• [Exercise data]:
Content starts
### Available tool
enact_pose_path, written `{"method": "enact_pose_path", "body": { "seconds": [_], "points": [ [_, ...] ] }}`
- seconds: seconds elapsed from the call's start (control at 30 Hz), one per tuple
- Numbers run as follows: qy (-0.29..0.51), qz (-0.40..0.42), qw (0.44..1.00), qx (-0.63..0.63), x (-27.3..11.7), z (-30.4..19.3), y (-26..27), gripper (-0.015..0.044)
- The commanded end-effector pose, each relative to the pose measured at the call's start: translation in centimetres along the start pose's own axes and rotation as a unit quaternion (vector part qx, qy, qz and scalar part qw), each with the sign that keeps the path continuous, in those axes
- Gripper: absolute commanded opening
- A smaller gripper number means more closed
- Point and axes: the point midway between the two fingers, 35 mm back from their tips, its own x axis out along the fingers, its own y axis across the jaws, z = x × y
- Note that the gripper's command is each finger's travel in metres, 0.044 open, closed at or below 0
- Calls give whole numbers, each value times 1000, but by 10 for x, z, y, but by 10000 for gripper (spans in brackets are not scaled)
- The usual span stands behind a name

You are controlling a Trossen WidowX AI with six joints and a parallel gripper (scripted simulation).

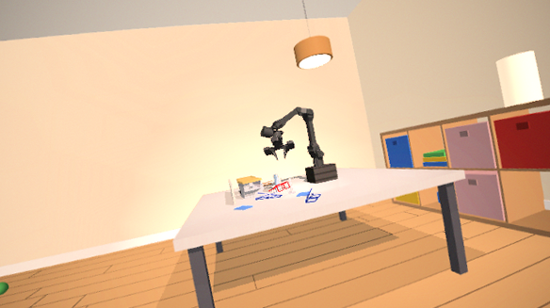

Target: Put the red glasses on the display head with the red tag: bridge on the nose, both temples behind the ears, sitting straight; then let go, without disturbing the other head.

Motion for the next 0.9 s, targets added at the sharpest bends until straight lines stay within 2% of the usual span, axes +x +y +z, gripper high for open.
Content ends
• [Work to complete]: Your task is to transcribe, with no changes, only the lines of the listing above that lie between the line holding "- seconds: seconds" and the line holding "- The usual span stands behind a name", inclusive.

• [Solution to this task]:
- seconds: seconds elapsed from the call's start (control at 30 Hz), one per tuple
- Numbers run as follows: qy (-0.29..0.51), qz (-0.40..0.42), qw (0.44..1.00), qx (-0.63..0.63), x (-27.3..11.7), z (-30.4..19.3), y (-26..27), gripper (-0.015..0.044)
- The commanded end-effector pose, each relative to the pose measured at the call's start: translation in centimetres along the start pose's own axes and rotation as a unit quaternion (vector part qx, qy, qz and scalar part qw), each with the sign that keeps the path continuous, in those axes
- Gripper: absolute commanded opening
- A smaller gripper number means more closed
- Point and axes: the point midway between the two fingers, 35 mm back from their tips, its own x axis out along the fingers, its own y axis across the jaws, z = x × y
- Note that the gripper's command is each finger's travel in metres, 0.044 open, closed at or below 0
- Calls give whole numbers, each value times 1000, but by 10 for x, z, y, but by 10000 for gripper (spans in brackets are not scaled)
- The usual span stands behind a name

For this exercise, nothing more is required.